■ WHAT YOU SHOULD DO
Copy each line below exactly as it appears. Pictures are to be omitted.

■ SOURCE DATA
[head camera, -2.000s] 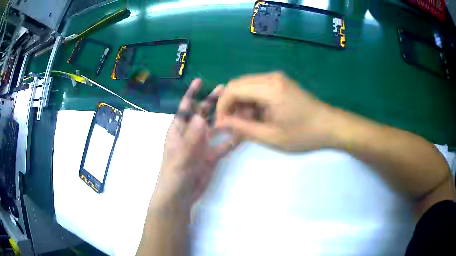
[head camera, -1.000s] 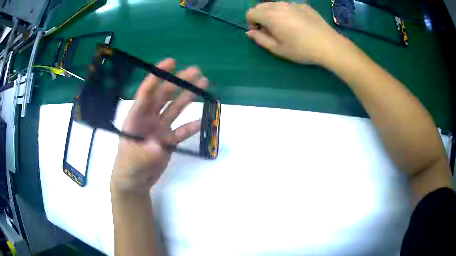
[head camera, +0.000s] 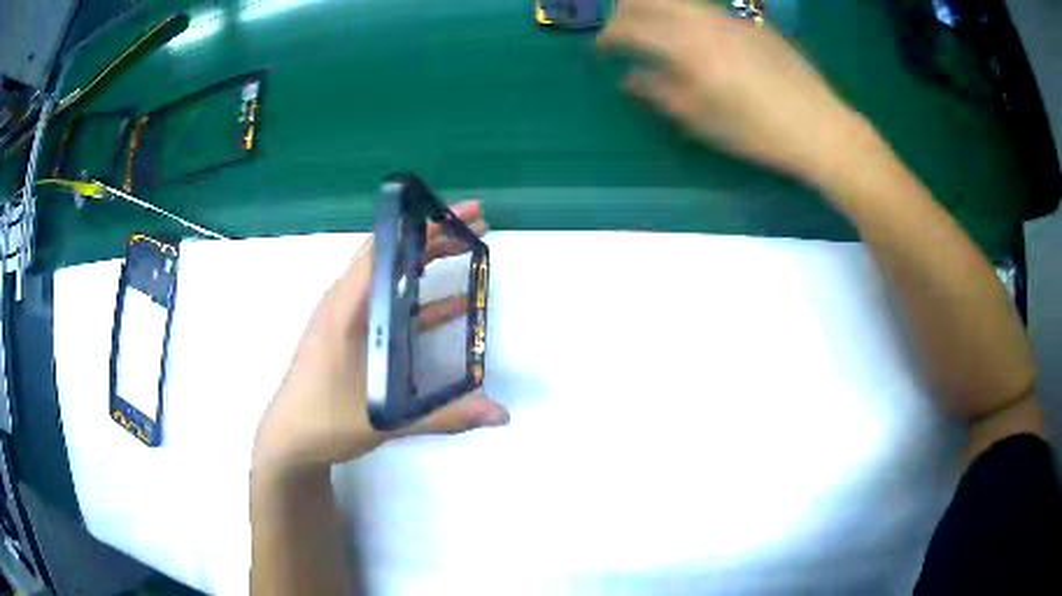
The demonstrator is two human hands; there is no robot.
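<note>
My left hand (head camera: pixel 338 361) holds a black phone middle frame (head camera: pixel 390 314) above the white sheet. The frame is tilted, with its long edge towards me and gold spots at its right end; fingers show through its window. My right hand (head camera: pixel 728 82) is over the green belt at the top, beside another frame (head camera: pixel 571 12) that is cut off by the picture's edge. The right fingertips are blurred, and I cannot tell whether they touch that frame.
The white work sheet (head camera: pixel 699 466) lies at the near edge. A set-aside frame (head camera: pixel 142 338) lies on its left. Two frames, one larger (head camera: pixel 250 116), lie on the green belt (head camera: pixel 466 116) at left. A brassy guide bar (head camera: pixel 128 58) and a yellow-tagged cable (head camera: pixel 87 187) are at left.
The frame in my left hand has turned from broadly facing the camera to nearly edge-on. My right hand has moved slightly right over the belt. The view has shifted, and things at left sit further left.
</note>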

■ SOLUTION TO THIS EXERCISE
[head camera, -2.000s] 
[head camera, -1.000s] 
[head camera, +0.000s] 
The demonstrator is two human hands; there is no robot.
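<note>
My left hand (head camera: pixel 338 361) holds a black phone middle frame (head camera: pixel 390 314) above the white sheet. The frame is tilted, with its long edge towards me and gold spots at its right end; fingers show through its window. My right hand (head camera: pixel 728 82) is over the green belt at the top, beside another frame (head camera: pixel 571 12) that is cut off by the picture's edge. The right fingertips are blurred, and I cannot tell whether they touch that frame.
The white work sheet (head camera: pixel 699 466) lies at the near edge. A set-aside frame (head camera: pixel 142 338) lies on its left. Two frames, one larger (head camera: pixel 250 116), lie on the green belt (head camera: pixel 466 116) at left. A brassy guide bar (head camera: pixel 128 58) and a yellow-tagged cable (head camera: pixel 87 187) are at left.
The frame in my left hand has turned from broadly facing the camera to nearly edge-on. My right hand has moved slightly right over the belt. The view has shifted, and things at left sit further left.
</note>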

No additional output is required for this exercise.